A teenager who left London to live in Jamaica over fears of rising knife crime in the capital has been stabbed to death.
Stefika Smith, 17, left her Thornton Heath home in south London for a new start on the Caribbean Island because her parents Morris, 56, and Pauline, 54, wished she could ‘have the same idyllic life’ growing up they did.
The star-student, whose killer has yet to be found, was murdered and dumped next to a lonely track beside a sugarcane field on May 12, two days after vanishing on a trip into town with a friend.
She was found wearing her favourite one-piece yellow body suit with a single stab wound to the throat in rural May Pen, in the south of the island, two weeks before her 18th birthday.
Her clothes were ripped and there were signs she had put up a struggle, authorities have said.
The family’s trauma was made all the worse after a picture of Stefika’s body was posted on social media, before they had learned she had been killed.
Speaking out for the first time about her daughter’s death, Pauline said: ‘I’ve lost an angel. There was a lot of knife crime in London and I wanted to take Stefika away from those dangers.

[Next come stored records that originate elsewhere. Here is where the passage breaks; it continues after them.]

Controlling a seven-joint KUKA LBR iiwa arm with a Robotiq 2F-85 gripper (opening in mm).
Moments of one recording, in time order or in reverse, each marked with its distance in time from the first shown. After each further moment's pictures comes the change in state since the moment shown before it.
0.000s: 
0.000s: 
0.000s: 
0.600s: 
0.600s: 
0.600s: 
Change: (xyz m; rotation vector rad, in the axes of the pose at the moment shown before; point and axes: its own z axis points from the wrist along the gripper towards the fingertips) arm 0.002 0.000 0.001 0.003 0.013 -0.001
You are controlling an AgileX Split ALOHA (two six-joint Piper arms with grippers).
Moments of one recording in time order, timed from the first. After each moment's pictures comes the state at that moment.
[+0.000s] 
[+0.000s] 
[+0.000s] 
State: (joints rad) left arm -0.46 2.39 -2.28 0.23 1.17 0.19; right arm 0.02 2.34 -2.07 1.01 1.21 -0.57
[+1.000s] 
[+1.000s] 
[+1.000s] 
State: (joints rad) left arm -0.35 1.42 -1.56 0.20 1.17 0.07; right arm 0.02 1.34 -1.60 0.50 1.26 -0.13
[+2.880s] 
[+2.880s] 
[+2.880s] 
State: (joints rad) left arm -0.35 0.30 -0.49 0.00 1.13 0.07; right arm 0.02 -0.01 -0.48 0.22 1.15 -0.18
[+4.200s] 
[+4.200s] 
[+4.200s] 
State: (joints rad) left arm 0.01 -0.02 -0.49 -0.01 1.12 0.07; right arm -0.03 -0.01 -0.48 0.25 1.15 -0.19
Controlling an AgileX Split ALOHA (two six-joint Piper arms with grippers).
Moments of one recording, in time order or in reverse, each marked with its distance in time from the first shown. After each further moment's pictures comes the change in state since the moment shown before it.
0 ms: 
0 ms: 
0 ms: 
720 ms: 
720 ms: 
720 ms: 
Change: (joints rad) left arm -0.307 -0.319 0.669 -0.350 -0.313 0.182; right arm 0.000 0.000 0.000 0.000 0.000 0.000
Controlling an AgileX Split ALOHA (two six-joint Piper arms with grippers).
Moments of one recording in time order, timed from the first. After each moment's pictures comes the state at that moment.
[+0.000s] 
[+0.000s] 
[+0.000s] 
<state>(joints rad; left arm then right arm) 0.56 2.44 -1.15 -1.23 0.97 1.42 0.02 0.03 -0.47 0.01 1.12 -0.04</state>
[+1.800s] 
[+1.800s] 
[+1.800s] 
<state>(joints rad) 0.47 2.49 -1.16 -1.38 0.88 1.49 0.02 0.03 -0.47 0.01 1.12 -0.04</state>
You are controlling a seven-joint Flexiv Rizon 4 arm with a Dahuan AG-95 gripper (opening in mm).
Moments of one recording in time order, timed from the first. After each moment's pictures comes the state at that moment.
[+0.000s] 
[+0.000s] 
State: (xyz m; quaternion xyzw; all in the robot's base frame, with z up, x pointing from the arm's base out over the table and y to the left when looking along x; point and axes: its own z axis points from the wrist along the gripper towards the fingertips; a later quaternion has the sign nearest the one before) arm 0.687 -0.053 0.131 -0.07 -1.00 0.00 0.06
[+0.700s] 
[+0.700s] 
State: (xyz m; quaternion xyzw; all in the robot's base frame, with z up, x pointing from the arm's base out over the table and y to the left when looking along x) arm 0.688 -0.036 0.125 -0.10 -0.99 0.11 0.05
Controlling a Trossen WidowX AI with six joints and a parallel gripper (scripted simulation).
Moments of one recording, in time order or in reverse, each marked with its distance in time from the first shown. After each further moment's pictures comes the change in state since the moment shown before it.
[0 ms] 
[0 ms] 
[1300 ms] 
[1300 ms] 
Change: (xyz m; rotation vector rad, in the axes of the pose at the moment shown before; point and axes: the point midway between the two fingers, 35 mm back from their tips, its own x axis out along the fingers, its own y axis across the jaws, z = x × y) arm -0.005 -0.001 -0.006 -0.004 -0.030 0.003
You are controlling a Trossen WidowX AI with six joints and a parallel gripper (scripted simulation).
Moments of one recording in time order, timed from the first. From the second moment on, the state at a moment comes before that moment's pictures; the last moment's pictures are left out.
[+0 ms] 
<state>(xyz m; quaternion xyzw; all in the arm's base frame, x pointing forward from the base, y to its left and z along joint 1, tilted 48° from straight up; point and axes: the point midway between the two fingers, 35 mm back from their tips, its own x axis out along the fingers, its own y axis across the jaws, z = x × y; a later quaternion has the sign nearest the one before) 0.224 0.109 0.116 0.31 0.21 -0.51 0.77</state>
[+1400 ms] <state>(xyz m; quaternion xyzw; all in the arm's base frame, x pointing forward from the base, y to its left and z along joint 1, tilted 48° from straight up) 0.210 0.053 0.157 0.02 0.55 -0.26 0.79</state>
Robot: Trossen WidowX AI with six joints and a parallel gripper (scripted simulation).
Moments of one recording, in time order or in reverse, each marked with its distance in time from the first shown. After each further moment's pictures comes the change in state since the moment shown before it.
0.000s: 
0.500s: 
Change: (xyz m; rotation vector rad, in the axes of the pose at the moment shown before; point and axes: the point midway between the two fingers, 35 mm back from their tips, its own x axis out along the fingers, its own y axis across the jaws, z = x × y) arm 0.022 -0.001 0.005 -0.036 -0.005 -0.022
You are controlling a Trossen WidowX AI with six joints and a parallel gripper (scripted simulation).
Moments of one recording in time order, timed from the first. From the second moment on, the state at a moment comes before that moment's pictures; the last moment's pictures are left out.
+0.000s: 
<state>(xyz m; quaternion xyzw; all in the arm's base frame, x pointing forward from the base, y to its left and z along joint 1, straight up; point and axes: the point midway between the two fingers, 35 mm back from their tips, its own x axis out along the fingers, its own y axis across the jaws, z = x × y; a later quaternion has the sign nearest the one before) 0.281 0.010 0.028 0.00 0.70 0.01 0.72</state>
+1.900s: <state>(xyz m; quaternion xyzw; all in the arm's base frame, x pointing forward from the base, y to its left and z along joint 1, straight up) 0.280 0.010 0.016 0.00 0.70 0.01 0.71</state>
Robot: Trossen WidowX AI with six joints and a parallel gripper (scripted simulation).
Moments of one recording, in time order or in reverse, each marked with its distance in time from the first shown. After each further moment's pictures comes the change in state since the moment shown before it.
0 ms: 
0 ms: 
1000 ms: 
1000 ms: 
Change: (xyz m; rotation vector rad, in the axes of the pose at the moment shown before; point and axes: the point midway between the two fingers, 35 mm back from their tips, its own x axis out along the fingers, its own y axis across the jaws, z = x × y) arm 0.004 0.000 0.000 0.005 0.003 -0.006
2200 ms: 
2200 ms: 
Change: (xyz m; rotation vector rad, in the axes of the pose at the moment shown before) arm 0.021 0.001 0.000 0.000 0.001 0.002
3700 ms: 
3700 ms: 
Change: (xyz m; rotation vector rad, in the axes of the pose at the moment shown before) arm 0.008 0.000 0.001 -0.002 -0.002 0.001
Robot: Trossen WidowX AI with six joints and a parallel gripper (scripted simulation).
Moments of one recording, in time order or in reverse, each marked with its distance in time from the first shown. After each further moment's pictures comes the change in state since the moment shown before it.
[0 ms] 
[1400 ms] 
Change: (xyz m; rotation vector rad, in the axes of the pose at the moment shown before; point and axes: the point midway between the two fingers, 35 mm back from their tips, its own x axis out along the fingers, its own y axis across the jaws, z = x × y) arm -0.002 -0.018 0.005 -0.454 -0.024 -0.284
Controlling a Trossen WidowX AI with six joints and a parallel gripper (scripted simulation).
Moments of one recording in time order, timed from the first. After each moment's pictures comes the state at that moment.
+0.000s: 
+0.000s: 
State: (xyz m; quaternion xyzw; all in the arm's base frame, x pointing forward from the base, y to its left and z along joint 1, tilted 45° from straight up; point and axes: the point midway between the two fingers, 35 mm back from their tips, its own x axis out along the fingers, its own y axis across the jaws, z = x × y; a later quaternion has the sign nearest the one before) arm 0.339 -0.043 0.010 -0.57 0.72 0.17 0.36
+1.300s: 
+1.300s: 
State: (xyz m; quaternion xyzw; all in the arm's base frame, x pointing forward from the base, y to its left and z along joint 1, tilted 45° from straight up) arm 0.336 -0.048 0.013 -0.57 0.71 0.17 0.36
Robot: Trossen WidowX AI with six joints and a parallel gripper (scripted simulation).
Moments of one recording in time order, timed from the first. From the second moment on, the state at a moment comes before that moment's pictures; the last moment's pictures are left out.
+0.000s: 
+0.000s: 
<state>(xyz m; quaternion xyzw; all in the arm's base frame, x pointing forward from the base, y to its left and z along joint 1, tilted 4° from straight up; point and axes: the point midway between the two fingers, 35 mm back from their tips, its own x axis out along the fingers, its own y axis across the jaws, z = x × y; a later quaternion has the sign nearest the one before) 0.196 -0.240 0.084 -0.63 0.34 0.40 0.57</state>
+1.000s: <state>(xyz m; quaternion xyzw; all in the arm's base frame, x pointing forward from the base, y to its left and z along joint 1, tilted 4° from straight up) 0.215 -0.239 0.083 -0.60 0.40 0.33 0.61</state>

‘We wanted to her to have the same idyllic life my husband and I had growing up in Jamaica. But wicked people put an end to that.
‘My beautiful sweet daughter left what we saw as a knife threat but became a stabbing victim herself where we took her to be safer. I still cannot take it in.’
Stefika, a pupil at Norbury Manor Business Enterprise College for Girls, sang at the gospel choir of the New Testament Church of God in Brixton before moving to Jamaica in May 2016.
Mum Pauline, who herself lived in Jamaica until she was 23, told the Sunday People: ‘Stefika was always concerned about her safety in London when she went out because of the stabbings and gangs.
‘She didn’t like to be on the streets. It stopped her meeting friends or joining groups.
‘By contrast, growing up in Jamaica in the 1960s was an ideal world. We could do anything totally safely.
‘There was no sense of danger. We could be outside all the time, swimming in rivers or playing in each other’s yards.’
But crime in the region has soared since the family moved to the area with the government declaring a state of emergency in 2018.
During states of emergency police and military personnel are given the authority to search people and buildings, curtail business hours and detain individuals without a warrant.
Prime Minister Andrew Holness announced that a one-month extension to the state of emergency in Clarendon, the district covering May Pen, will last until 19 October and said it could yet be extended further.
Under the emergency measures, businesses must close at 10pm each day.
Murder and shooting rates fell by 73 per cent between 5 September and 11 September as a result of the emergency state, police officials said.
They have recorded 948 murders and 908 shooting incidents across 19 police divisions since the start of 2019, with much of the violence linked to gang rivalries.